_Task details:_
The answer must consist of every line from the data that holds "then".

Records for this task below:

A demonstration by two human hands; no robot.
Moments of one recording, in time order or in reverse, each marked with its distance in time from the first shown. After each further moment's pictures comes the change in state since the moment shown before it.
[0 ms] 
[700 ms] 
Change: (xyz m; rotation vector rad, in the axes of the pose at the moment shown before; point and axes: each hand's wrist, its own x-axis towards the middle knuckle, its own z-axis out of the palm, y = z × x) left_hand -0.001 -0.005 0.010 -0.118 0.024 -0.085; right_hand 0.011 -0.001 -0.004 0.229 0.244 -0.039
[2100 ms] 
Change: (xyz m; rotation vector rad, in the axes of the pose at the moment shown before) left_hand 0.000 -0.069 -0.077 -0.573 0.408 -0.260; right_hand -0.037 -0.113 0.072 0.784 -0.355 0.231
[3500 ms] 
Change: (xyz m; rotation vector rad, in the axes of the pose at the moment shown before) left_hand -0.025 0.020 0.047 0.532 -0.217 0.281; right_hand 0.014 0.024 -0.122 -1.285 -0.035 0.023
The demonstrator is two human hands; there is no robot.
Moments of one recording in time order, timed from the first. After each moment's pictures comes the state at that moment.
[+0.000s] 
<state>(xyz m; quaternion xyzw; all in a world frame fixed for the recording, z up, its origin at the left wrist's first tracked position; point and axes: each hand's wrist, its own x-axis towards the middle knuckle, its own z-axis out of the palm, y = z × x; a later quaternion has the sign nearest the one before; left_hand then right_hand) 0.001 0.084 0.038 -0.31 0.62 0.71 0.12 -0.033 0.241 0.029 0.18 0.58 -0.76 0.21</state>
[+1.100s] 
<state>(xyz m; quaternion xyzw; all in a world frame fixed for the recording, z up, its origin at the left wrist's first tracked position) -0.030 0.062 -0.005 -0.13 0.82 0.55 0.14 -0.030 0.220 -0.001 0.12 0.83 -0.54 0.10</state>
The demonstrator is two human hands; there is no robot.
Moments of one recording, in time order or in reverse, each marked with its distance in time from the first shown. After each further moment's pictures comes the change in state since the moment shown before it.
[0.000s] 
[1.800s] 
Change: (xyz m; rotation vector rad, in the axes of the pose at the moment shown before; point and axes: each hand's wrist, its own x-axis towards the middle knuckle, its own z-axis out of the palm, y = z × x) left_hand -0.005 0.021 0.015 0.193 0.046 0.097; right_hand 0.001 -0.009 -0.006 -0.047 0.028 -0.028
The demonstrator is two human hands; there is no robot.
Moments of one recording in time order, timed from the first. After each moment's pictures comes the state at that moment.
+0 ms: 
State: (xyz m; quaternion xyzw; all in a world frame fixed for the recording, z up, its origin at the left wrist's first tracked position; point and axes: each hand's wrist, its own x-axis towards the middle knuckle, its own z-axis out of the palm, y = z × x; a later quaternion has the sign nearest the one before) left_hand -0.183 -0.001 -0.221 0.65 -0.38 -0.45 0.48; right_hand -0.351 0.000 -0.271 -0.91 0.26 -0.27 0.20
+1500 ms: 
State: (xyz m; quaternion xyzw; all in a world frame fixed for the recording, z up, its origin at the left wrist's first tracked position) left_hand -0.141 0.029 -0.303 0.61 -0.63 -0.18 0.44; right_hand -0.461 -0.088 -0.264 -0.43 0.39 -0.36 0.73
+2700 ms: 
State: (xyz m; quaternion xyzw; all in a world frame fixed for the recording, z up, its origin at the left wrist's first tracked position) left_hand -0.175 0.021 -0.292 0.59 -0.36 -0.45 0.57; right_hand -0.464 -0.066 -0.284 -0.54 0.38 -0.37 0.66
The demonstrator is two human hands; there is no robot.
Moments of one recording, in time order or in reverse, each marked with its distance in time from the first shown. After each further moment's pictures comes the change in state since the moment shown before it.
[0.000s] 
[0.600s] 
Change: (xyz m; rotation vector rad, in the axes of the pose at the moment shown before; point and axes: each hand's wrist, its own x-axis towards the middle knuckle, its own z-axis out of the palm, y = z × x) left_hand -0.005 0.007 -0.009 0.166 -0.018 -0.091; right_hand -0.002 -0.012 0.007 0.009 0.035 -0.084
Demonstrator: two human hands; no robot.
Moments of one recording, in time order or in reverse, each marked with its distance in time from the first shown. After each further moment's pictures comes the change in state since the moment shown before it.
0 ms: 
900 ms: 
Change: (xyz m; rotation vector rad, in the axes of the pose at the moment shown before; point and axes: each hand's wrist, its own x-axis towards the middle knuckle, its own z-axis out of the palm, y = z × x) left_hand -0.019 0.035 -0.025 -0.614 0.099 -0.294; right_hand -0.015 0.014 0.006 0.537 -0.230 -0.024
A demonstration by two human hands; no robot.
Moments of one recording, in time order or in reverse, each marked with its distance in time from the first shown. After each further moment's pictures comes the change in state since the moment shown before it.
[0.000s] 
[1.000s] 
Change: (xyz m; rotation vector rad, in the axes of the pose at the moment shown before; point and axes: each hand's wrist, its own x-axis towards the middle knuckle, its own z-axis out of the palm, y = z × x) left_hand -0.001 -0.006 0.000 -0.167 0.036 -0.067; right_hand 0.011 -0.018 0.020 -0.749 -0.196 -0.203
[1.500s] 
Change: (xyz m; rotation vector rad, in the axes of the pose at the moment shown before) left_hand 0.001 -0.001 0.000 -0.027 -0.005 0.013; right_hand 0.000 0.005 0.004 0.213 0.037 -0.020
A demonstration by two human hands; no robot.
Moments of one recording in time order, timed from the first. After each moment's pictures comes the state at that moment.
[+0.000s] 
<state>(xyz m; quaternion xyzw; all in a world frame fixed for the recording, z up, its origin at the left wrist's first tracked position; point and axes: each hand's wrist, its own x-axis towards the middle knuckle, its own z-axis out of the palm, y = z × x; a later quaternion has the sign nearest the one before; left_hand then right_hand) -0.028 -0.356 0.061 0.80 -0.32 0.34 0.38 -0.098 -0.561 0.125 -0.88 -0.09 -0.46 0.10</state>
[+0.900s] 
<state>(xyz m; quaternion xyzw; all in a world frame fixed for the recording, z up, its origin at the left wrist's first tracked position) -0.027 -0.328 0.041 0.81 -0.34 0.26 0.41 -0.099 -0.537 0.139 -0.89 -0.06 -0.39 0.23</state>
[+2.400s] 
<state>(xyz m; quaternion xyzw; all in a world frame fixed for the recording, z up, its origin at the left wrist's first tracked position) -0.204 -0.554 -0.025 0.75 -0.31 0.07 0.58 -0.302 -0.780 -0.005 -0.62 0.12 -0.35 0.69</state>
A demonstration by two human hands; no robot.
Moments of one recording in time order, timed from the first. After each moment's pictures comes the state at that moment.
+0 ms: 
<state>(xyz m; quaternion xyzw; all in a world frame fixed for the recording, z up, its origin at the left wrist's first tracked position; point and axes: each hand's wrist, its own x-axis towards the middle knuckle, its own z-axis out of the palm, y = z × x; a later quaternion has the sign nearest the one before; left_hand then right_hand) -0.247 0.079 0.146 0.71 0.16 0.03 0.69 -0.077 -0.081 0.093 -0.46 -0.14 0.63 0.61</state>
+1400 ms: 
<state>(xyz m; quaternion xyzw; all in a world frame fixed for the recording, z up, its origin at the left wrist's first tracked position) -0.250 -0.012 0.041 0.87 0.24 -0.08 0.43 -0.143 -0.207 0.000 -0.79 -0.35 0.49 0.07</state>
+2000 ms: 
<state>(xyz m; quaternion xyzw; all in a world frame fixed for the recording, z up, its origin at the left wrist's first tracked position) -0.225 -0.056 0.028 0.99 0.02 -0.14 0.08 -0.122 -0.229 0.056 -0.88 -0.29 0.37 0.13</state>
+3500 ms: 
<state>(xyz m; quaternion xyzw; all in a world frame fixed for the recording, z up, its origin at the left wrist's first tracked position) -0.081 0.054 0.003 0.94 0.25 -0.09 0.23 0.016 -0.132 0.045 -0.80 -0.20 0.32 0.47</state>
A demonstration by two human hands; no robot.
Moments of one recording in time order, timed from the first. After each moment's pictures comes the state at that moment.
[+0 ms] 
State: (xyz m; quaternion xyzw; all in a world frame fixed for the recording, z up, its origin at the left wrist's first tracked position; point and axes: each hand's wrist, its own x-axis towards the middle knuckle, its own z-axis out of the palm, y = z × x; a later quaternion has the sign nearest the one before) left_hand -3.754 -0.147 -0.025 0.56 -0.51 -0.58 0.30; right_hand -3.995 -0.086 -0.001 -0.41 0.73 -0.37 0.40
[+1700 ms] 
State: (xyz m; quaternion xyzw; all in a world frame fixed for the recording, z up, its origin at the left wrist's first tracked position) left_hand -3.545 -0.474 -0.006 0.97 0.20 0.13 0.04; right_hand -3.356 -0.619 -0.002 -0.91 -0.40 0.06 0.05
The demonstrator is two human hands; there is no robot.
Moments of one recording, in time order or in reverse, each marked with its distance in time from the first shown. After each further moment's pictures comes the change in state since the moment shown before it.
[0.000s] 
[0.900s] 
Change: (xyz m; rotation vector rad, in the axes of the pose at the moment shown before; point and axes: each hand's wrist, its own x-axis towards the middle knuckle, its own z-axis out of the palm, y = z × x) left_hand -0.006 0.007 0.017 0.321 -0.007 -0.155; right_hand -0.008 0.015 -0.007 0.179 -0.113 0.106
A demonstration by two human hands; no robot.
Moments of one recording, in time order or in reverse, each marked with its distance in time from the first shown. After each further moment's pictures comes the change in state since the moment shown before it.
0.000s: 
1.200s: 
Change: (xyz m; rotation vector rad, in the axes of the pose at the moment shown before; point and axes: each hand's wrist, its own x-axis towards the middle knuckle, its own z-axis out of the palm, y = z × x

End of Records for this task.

_Your solution:_
<state>(xyz m; quaternion xyzw; all in a world frame fixed for the recording, z up, its origin at the left wrist's first tracked position; point and axes: each hand's wrist, its own x-axis towards the middle knuckle, its own z-axis out of the palm, y = z × x; a later quaternion has the sign nearest the one before; left_hand then right_hand) 0.001 0.084 0.038 -0.31 0.62 0.71 0.12 -0.033 0.241 0.029 0.18 0.58 -0.76 0.21</state>
<state>(xyz m; quaternion xyzw; all in a world frame fixed for the recording, z up, its origin at the left wrist's first tracked position; point and axes: each hand's wrist, its own x-axis towards the middle knuckle, its own z-axis out of the palm, y = z × x; a later quaternion has the sign nearest the one before; left_hand then right_hand) -0.028 -0.356 0.061 0.80 -0.32 0.34 0.38 -0.098 -0.561 0.125 -0.88 -0.09 -0.46 0.10</state>
<state>(xyz m; quaternion xyzw; all in a world frame fixed for the recording, z up, its origin at the left wrist's first tracked position; point and axes: each hand's wrist, its own x-axis towards the middle knuckle, its own z-axis out of the palm, y = z × x; a later quaternion has the sign nearest the one before; left_hand then right_hand) -0.247 0.079 0.146 0.71 0.16 0.03 0.69 -0.077 -0.081 0.093 -0.46 -0.14 0.63 0.61</state>

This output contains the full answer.